Report all lines below with the word "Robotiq".

• **Data shown**
--

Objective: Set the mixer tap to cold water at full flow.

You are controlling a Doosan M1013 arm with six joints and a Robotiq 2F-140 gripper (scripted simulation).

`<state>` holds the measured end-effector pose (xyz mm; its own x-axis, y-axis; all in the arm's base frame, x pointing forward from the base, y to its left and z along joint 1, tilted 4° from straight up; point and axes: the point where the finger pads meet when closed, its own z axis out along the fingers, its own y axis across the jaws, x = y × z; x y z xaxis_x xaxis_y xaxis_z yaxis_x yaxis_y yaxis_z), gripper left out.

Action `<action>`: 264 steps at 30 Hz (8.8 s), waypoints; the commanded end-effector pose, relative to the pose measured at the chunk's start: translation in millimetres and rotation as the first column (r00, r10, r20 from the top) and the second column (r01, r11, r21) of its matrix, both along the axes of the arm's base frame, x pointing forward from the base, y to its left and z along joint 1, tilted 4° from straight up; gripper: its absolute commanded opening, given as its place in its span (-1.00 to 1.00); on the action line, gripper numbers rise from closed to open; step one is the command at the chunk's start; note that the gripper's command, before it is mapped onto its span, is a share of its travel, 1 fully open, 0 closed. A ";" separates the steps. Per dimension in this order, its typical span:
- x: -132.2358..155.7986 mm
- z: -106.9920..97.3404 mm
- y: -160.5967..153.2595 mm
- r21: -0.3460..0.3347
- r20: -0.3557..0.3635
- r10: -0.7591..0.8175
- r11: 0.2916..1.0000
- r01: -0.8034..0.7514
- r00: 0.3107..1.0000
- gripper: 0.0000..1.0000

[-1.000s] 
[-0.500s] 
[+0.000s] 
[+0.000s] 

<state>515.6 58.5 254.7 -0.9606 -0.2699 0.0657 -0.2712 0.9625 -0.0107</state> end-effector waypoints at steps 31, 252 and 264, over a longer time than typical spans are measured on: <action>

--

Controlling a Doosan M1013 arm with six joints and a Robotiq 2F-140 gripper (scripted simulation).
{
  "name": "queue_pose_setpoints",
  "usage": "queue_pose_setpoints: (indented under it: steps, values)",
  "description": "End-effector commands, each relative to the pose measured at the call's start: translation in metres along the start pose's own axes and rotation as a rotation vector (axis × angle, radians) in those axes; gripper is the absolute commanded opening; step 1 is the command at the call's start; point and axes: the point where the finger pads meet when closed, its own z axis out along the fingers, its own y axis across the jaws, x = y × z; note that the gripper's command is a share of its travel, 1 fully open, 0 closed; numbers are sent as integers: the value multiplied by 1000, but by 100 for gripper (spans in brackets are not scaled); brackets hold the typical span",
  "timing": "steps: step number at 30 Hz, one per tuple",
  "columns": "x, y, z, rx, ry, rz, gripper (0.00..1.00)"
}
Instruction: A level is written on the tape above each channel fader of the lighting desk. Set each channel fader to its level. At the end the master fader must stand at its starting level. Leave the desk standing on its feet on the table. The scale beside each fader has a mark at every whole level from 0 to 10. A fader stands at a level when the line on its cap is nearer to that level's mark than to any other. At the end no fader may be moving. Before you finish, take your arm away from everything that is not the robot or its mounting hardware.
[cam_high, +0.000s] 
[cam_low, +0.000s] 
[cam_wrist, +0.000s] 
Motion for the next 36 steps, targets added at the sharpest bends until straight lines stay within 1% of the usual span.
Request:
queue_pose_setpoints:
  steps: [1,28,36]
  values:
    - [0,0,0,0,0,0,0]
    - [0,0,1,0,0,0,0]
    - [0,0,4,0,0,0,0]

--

• **Answer section**
You are controlling a Doosan M1013 arm with six joints and a Robotiq 2F-140 gripper (scripted simulation).
Controlling a Doosan M1013 arm with six joints and a Robotiq 2F-140 gripper (scripted simulation).

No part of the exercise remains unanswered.